◆ **Directions**: The listing below must be duplicated in full, with nothing altered.

◆ **Information supplied**:
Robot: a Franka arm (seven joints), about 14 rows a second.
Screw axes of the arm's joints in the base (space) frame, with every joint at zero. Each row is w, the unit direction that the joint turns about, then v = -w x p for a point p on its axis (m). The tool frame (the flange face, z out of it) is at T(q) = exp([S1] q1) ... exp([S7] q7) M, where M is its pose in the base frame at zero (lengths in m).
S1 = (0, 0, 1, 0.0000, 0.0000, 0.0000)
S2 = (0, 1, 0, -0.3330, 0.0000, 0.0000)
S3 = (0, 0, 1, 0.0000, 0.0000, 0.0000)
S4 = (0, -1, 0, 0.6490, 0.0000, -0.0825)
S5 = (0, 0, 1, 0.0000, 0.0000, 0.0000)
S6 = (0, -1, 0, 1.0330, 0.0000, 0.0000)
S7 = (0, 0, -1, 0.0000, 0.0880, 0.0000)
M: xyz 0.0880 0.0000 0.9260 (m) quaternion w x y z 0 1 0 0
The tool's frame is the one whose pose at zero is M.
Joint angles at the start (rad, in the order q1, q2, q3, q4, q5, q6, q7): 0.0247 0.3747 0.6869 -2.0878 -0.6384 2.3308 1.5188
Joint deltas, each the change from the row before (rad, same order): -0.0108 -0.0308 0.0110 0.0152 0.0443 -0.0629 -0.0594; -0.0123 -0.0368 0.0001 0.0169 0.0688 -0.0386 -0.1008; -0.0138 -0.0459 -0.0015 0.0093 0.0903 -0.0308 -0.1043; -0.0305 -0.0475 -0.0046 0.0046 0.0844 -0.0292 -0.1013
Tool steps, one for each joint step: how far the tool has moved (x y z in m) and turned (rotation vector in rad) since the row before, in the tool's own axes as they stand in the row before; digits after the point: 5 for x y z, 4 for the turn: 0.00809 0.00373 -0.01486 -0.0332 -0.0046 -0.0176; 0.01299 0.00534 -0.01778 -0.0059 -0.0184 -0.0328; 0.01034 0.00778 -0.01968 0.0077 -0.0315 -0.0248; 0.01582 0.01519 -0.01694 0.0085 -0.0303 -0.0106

◆ **Response area**:
Robot: a Franka arm (seven joints), about 14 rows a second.
Screw axes of the arm's joints in the base (space) frame, with every joint at zero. Each row is w, the unit direction that the joint turns about, then v = -w x p for a point p on its axis (m). The tool frame (the flange face, z out of it) is at T(q) = exp([S1] q1) ... exp([S7] q7) M, where M is its pose in the base frame at zero (lengths in m).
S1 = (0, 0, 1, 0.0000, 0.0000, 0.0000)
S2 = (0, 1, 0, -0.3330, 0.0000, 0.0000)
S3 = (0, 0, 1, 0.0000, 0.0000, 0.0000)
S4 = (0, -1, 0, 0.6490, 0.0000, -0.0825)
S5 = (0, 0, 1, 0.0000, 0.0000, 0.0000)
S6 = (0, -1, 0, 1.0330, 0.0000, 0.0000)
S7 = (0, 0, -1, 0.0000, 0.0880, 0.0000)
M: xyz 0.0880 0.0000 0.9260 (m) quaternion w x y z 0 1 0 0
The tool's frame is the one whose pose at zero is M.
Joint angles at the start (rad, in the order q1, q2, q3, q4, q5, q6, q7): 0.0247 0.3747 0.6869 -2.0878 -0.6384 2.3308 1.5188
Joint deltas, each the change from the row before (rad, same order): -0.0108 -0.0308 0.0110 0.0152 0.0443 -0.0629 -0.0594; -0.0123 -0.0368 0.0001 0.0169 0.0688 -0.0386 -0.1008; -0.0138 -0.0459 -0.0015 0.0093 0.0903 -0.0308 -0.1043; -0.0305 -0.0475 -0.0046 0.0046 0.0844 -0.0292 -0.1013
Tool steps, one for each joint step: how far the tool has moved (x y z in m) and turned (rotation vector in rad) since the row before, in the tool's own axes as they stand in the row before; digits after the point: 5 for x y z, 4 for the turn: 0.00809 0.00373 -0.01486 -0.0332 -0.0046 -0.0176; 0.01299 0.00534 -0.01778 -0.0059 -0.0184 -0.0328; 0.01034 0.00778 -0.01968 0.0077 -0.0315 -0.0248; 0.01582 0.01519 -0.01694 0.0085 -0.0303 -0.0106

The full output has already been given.